France: une stratégie à l'agonie
La France ne se retrouverait peut-être pas dans un tel pétrin si les derniers sondages, ceux parus le 3 octobre dans l’hebdomadaire Le Point, n’avaient pas donné Bruno Retailleau et son parti Les Républicains battus dès le premier tour de la présidentielle de 2027, ce, dans tous les cas de figure.
Qui sait si le ministre de l’Intérieur démissionnaire, estimant qu’il est encore temps d’arrêter l’hémorragie le vidant de ses dernières chances, n’a pas cherché un prétexte pour se retirer de cette machine à perdre qu’est le pouvoir macroniste. La nomination de Bruno Le Maire au ministère de la Défense, dont Bruno Retailleau n’avait pas été informé, un oubli entamant le lien de confiance avec l’éphémère premier ministre Sébastien Lecornu, a-t-il dit, le lui aura fourni.

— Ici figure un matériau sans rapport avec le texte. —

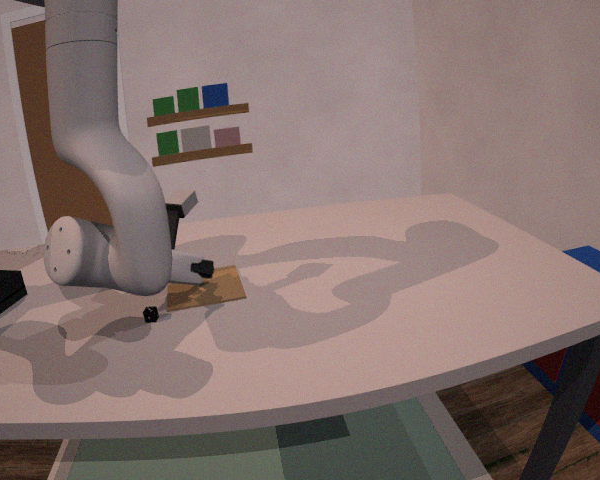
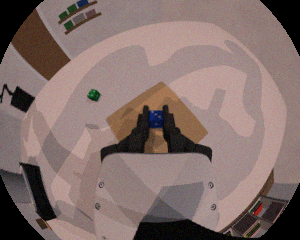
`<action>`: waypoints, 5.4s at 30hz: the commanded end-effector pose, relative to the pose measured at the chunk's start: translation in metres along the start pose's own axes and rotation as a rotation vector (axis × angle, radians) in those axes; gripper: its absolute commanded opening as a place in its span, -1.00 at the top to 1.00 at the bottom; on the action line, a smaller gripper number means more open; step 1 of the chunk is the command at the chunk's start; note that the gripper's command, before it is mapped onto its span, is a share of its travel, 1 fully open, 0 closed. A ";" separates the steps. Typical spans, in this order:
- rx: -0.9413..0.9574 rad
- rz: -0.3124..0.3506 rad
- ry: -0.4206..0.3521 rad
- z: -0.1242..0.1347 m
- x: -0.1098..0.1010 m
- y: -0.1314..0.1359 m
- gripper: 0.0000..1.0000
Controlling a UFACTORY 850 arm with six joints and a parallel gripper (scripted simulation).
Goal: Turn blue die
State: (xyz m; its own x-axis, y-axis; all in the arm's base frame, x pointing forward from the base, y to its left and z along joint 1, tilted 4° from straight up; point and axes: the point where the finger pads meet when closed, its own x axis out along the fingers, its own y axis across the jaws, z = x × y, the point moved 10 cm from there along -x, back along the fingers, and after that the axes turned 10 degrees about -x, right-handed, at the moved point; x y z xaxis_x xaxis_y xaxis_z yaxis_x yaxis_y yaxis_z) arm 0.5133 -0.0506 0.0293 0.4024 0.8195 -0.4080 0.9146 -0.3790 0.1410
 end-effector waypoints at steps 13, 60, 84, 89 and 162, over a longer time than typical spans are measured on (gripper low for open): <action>-0.001 0.001 0.001 0.000 0.000 0.001 0.69; -0.001 0.001 0.001 0.010 0.005 -0.001 0.69; -0.001 0.001 0.001 0.010 0.005 -0.001 0.37; -0.001 0.001 0.001 0.010 0.005 -0.001 0.28; -0.001 0.001 0.001 0.007 -0.046 -0.001 0.28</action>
State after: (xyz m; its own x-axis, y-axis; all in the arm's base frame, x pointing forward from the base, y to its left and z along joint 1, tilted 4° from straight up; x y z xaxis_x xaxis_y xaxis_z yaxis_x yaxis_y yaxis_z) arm 0.4933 -0.0905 0.0384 0.4022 0.8196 -0.4079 0.9147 -0.3789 0.1406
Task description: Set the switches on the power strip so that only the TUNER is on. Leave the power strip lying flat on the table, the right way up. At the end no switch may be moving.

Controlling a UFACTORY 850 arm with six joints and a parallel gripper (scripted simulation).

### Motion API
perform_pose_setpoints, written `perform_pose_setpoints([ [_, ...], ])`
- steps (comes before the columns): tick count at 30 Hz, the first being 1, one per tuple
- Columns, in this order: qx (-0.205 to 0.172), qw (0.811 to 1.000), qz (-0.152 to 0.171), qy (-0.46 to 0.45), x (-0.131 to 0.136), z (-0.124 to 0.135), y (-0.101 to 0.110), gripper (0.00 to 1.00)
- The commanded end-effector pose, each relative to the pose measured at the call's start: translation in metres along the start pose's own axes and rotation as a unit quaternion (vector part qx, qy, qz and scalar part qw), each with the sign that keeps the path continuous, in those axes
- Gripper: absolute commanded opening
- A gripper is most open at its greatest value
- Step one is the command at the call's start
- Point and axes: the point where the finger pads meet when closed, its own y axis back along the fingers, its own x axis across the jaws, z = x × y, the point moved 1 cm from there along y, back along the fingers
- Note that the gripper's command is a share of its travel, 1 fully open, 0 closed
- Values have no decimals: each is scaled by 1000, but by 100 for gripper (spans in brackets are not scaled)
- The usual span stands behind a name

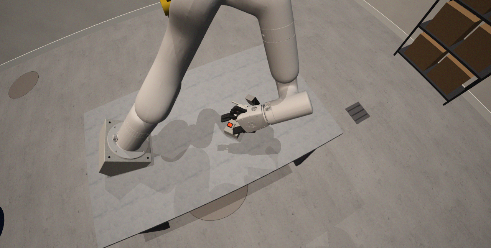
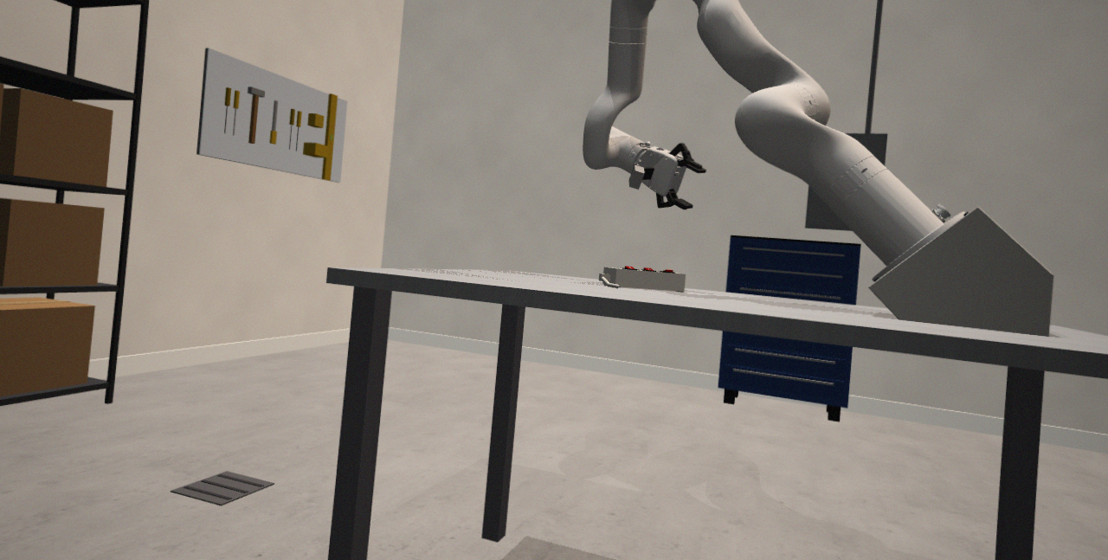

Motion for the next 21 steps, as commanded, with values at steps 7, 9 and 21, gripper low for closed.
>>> perform_pose_setpoints([
  [7, 0, 1000, 1, 0, 0, 0, 1, 100],
  [9, 0, 1000, 1, 0, 0, 0, 1, 100],
  [21, -11, 1000, -5, 14, 1, -2, 0, 100],
])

Mais derrière ces enfantillages, la France est en crise démocratique comme jamais depuis l’entrée en vigueur en 1958 de la Ve République, qui devait la mettre à l’abri de l’instabilité institutionnelle. La voilà aujourd’hui empêtrée dans une tripartition faite de trois blocs dits irréconciliables: une gauche dominée par des idées radicales; un centre droit bourgeois; une puissante extrême droite incarnée par le Rassemblement national.
Folle dissolution
En germe depuis plusieurs années, cette configuration ingouvernable est la conséquence directe de la folle dissolution de l’Assemblée nationale de juin 2024, décidée par Emmanuel Macron suite aux élections européennes marquées par une bérézina de la liste présidentielle. Sauf que rien n’obligeait alors le chef de l’Etat à dissoudre. Il pouvait encore s’appuyer sur une forte majorité relative entre ses troupes et celles du parti Les Républicains. Mais il aura préféré jouer le destin de la démocratie française sur un coup de dés.
A y regarder de plus près, la tripartition est moins la cause de l’actuel blocage politique de la France que l’effet d’une lente et comme inexorable montée du Rassemblement national. Le RN – auparavant le Front national – est l’éléphant dans la pièce de la République française. L’ensemble du jeu démocratique est faussé depuis plus de vingt ans du fait de son omniprésence dans les élections et des incessants mots d’ordre appelant à lui opposer un «barrage républicain». Si bien que quantité d'électeurs votent «utile» et non selon leur réelle préférence dès les premiers tours de scrutins pour faire en sorte que l'extrême droite ne rafle la mise.
Un «barrage républicain» à l'agonie
Cela a mécaniquement fonctionné aux législatives anticipées de 2024, sans toutefois empêcher l’ingouvernabilité du pays. Il se dit que cela ne fonctionnera plus la fois suivante. D’où, sans doute, la décision de Bruno Retailleau de quitter le navire gouvernemental, non pour empêcher coûte que coûte une possible victoire du RN lors de prochaines échéances parlementaires, mais pour en atténuer la portée, quitte à ce que Les Républicains s’allient à l’extrême droite, «à la demande générale».
L'ascension du RN aura dans le même temps favorisé la progression d’un autre extrême, la gauche radicale emmenée par Jean-Luc Mélenchon, dont les attitudes et propos parfois outranciers rendent aujourd’hui LFI plus dangereux aux yeux des Français que le parti de Marine Le Pen.
Moralité: la stratégie d’endiguement de l’extrême droite, qui doit beaucoup à la mauvaise conscience née du passé collaborationniste de la France durant la Seconde Guerre mondiale, n’aura peut-être fait que retarder l’échéance, le RN s'attachant à se rendre plus respectable au fil des années.
«Capital identitaire»
Mais, là encore, ce sont moins les institutions qui font le succès de la droite dure, qu’une forme d’aspiration grandissante parmi les «peuples» européens, ne parlons même pas des Etats-Unis, à reconstituer un «capital identitaire» abîmé par la mondialisation, capital jugé d’autant plus atteint que les conditions de vie n’ont cessé de se durcir pour la classe moyenne.
Pour en revenir à la France, une telle évolution, dont le plus grand méfait est de désigner des boucs émissaires, serait certainement atténuée dans un système à la proportionnelle propice aux coalitions, comme on le voit en Italie. Dans un système majoritaire à deux tours, ou à un tour comme au Royaume-Uni où le parti du brexiter Nigel Farage caracole en tête des sondages, l’effet d’une victoire de l’extrême droite ou de ce qui en tient lieu en serait nettement accentué.